In the following examples, only the options unique to the example are specified. For clarity, required options such as authentication credentials, output destination and study number are omitted.

Example 3.28. Select and filter using data from two different plates

Export complete data records from plate 6. Filter those records to include only instances where records with matching keys on plate 1 have a date variable, S1DATE with a value of 01/01/06.

-Pnum 6 -ANY "1:$(S1DATE) == 01/01/06"


Example 3.29. Module-based export

The structure of data exported from a module varies dependent upon whether all of the fields are instanced on a single plate, or on multiple plates.

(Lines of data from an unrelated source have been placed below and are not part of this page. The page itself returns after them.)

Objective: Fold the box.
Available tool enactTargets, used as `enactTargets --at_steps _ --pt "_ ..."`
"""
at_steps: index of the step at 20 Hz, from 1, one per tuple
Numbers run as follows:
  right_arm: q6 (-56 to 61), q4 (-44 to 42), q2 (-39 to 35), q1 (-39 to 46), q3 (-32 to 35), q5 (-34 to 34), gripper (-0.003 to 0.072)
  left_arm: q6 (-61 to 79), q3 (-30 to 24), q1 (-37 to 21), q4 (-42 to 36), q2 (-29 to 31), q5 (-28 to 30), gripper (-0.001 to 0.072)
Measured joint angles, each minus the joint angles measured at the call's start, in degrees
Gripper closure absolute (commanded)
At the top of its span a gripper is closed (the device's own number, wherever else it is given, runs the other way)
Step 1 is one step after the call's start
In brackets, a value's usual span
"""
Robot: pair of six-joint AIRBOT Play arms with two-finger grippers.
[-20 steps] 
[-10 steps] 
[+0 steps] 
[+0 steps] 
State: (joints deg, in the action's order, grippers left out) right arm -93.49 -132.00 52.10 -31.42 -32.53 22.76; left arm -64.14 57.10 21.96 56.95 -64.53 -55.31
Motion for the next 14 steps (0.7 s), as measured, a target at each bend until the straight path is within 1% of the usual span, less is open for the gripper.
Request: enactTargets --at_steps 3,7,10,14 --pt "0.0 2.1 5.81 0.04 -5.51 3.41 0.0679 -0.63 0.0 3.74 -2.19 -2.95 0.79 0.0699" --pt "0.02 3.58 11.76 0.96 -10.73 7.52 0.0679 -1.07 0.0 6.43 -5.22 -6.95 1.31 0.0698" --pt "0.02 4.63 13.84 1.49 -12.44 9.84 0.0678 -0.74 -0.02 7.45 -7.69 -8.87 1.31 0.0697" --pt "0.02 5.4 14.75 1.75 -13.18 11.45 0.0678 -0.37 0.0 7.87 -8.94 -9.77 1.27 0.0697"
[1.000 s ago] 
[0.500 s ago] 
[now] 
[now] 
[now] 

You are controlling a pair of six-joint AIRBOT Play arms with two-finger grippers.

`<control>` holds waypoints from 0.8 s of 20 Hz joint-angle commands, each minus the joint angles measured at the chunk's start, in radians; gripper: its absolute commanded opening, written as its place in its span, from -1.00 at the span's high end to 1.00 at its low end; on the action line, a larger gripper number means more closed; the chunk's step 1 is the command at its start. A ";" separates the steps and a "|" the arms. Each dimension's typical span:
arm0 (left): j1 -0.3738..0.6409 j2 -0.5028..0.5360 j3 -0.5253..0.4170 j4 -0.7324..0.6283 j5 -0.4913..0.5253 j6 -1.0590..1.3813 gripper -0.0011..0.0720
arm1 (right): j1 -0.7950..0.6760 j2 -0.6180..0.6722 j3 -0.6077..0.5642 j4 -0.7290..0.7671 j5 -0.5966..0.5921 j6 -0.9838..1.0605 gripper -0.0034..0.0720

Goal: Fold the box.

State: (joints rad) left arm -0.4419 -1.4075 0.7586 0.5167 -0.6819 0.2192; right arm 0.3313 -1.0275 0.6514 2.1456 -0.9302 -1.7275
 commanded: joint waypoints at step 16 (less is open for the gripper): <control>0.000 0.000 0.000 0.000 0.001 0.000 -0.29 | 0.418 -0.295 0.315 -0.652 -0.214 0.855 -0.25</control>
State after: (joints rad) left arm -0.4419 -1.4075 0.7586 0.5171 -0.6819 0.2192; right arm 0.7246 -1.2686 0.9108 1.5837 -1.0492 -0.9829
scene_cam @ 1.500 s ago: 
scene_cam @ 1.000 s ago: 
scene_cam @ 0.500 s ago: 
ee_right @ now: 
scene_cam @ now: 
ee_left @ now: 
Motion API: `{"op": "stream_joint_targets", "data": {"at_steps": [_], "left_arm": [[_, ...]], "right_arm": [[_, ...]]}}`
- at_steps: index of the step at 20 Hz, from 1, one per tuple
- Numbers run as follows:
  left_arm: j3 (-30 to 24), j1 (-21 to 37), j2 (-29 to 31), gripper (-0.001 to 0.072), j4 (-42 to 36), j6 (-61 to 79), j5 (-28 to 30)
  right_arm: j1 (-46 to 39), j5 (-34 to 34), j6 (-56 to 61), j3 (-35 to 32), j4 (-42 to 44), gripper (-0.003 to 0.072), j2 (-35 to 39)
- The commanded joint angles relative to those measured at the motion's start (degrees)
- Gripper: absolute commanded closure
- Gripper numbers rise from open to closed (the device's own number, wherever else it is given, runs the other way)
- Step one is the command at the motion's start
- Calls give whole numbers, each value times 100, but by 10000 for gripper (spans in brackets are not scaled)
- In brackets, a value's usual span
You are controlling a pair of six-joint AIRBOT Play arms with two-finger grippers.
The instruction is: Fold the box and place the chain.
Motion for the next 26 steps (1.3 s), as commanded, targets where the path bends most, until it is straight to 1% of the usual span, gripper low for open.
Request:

Consider a study containing a module, BASE, that collects baseline data in fields HEIGHT, WEIGHT, the data across two records as in:

-Mname BASE
73|180||
||120|70
65|145||
||110|65

To generate the previous single record output requires a little more work, specifically:

-Mname BASE -joinALL "1[HEIGHT,WEIGHT] | 2[SYSTOLIC,DIASTOLIC]"
73|180|120|70
65|145|110|65


Example 3.30. Export eSignature records with a specific name

The eSignature name is stored in the eSignature module. Export records signed by 'Jack'. Several specifications are possible as illustrated here.

-Mname eSignature -expr '$(SigName) == "Jack"'

This is the most specific filter - the signature name field must contain exactly "Jack" and nothing else.

-Mname eSignature -expr 'tolower($(SigName)) ~ "jack"'

This is a less specific filter - the signature name field can contain a case insensitive variation of "Jack" somewhere in the value. Note that this also selects values like "Jackson", "Alex Jack" and "Wojack".

-Mname eSignature -pattern "jack"

This is the least specific filter and selects each eSignature module record that contains a case insensitive match for "jack" anywhere in the record.




[1] This output format matches the output from DFlistplates.rpc.

[2] DFexport typically uses a word to specify an option while DFexport.rpc uses an option letter.

[3] For backwards compatibility, the legacy status keywords (clean, dirty, error, CLEAN, DIRTY, ERROR, missed, primary, secondary, all) are currently supported but will be removed in a future release. Do not rely upon the availability of the legacy status keywords.

[4] Matching occurs before any output formatting (such as variable decoding or string splitting) is applied.

[5] Choice and check field values are NOT zero-padded and hence substring extraction for those data types may yield unexpected or unreliable results.

[6] This option has no effect when applied to exported query or reason records.

[7] If DFexport is invoked from a cron facility, absolute pathnames are highly recommended.